• Task goal:
Word for word, return the lines from the top of the listing to the line containing "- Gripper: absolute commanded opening", both ends included, and no others.

• Dataset section:
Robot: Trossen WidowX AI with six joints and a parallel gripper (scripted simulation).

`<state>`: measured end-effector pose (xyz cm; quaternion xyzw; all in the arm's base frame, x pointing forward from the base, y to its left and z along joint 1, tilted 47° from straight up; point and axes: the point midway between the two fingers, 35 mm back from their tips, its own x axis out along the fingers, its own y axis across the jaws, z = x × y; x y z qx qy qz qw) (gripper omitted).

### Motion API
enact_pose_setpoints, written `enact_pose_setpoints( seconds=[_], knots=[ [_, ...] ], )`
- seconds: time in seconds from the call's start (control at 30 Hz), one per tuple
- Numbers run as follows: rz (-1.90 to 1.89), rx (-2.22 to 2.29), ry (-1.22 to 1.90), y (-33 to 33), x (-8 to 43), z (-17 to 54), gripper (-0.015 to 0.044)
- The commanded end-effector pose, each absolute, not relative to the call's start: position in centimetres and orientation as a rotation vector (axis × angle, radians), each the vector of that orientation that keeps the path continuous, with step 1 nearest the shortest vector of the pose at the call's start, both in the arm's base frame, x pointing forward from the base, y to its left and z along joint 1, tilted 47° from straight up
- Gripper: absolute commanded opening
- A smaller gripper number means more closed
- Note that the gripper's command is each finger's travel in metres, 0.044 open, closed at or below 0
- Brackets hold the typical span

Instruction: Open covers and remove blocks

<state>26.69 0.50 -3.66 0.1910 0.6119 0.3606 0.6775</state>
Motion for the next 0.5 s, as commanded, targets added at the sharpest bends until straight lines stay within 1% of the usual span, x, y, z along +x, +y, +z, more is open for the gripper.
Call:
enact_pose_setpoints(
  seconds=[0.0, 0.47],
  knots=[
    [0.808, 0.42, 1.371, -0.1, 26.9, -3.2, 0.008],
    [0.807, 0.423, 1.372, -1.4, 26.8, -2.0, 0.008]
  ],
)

• Answer below:
Robot: Trossen WidowX AI with six joints and a parallel gripper (scripted simulation).

`<state>`: measured end-effector pose (xyz cm; quaternion xyzw; all in the arm's base frame, x pointing forward from the base, y to its left and z along joint 1, tilted 47° from straight up; point and axes: the point midway between the two fingers, 35 mm back from their tips, its own x axis out along the fingers, its own y axis across the jaws, z = x × y; x y z qx qy qz qw) (gripper omitted).

### Motion API
enact_pose_setpoints, written `enact_pose_setpoints( seconds=[_], knots=[ [_, ...] ], )`
- seconds: time in seconds from the call's start (control at 30 Hz), one per tuple
- Numbers run as follows: rz (-1.90 to 1.89), rx (-2.22 to 2.29), ry (-1.22 to 1.90), y (-33 to 33), x (-8 to 43), z (-17 to 54), gripper (-0.015 to 0.044)
- The commanded end-effector pose, each absolute, not relative to the call's start: position in centimetres and orientation as a rotation vector (axis × angle, radians), each the vector of that orientation that keeps the path continuous, with step 1 nearest the shortest vector of the pose at the call's start, both in the arm's base frame, x pointing forward from the base, y to its left and z along joint 1, tilted 47° from straight up
- Gripper: absolute commanded opening

Nothing further is required for this answer.